» What the task requires
Wherever a line holds the word "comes", copy that line from the data.

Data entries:
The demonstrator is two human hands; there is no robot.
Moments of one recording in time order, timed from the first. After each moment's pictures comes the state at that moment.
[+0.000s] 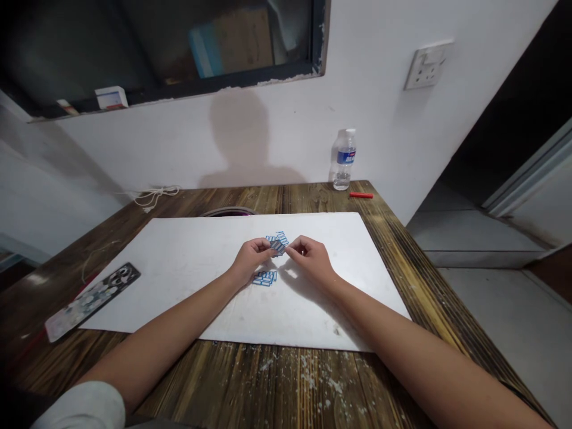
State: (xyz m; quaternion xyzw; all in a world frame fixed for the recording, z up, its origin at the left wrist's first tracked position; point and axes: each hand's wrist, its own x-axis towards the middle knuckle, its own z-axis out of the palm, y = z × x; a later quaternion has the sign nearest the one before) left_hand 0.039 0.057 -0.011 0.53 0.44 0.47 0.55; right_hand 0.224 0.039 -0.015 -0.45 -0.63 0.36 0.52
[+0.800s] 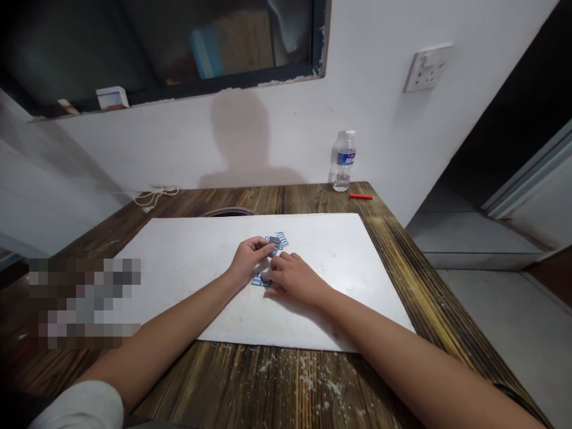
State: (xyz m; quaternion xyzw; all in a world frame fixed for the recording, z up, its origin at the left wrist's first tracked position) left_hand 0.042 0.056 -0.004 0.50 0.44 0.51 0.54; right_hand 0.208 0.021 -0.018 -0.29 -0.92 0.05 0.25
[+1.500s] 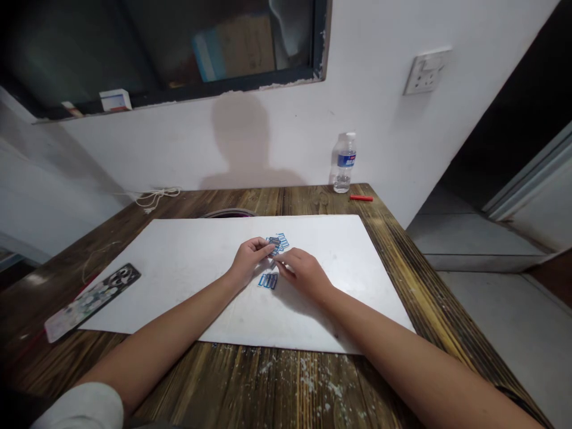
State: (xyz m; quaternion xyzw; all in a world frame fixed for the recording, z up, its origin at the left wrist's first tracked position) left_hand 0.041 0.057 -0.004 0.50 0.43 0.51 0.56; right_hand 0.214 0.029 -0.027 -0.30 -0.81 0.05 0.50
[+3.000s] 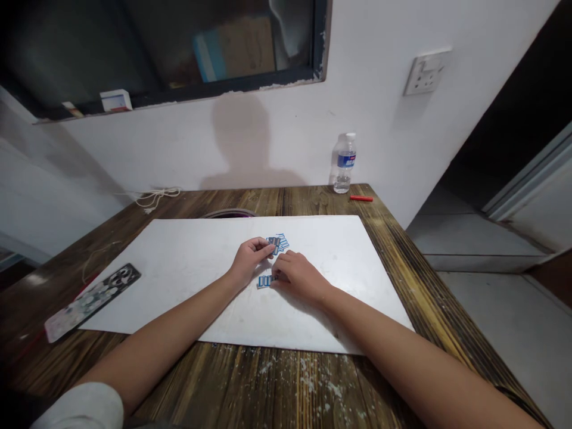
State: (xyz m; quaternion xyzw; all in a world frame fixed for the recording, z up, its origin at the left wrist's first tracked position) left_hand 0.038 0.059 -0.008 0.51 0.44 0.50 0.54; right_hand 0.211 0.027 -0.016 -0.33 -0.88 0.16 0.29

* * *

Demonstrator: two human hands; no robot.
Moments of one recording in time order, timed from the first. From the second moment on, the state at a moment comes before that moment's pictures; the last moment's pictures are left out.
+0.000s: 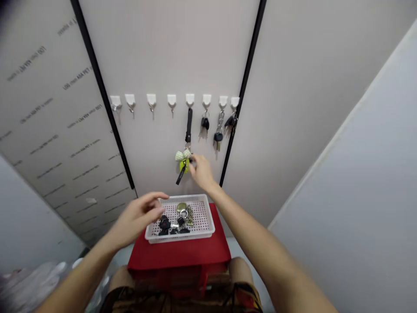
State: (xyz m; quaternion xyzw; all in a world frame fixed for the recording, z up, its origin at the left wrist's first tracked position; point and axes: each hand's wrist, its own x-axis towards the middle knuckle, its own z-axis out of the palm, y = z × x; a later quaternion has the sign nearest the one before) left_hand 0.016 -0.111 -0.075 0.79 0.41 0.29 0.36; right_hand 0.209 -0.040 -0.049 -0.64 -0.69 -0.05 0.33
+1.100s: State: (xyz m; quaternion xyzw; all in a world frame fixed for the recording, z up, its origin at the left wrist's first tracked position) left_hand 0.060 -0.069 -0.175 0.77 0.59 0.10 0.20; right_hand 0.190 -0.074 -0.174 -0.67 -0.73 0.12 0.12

» Result of this exercise
Moments of one recording in time order, timed from the first. After each moment's pictures comes the state at that moment.
Moments of one recording in time order, timed from the first. From the second moment on, the state at a moment comes before that moment's pictures; the last moment's pictures are left out.

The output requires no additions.